**PROBLEM TO SOLVE**
Give the data below again exactly as written, without its pictures.
*** SUPPLIED MATERIAL ***
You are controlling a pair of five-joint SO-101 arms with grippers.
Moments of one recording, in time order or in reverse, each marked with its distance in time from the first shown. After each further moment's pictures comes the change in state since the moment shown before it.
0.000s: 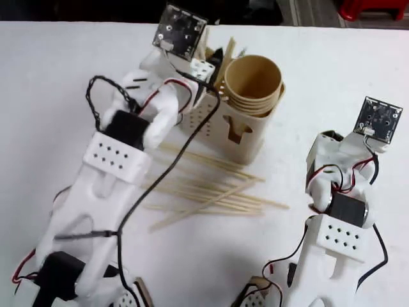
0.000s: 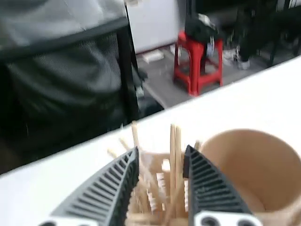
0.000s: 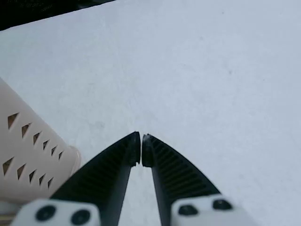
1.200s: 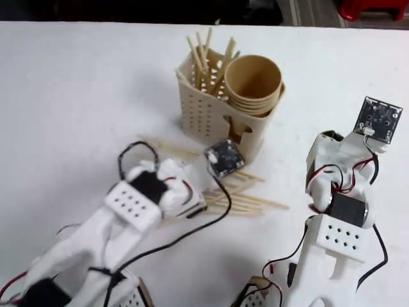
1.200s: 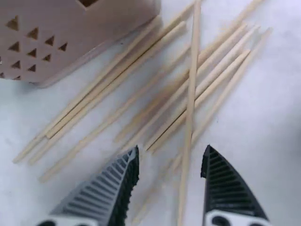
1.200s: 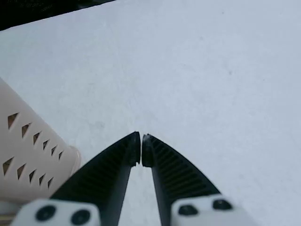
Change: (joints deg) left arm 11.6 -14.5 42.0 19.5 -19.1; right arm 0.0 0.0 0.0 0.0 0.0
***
**EXERCISE OUTPUT**
You are controlling a pair of five-joint SO-101 arms with grippers.
Moments of one recording, in time order or in reverse, each marked with its distance in time from the first shown. After each further moment's pictures comes the change in state since the moment shown before it.
0.000s: 
0.000s: 
0.000s: 
1.200s: 
1.200s: 
1.200s: 
Change: (joints deg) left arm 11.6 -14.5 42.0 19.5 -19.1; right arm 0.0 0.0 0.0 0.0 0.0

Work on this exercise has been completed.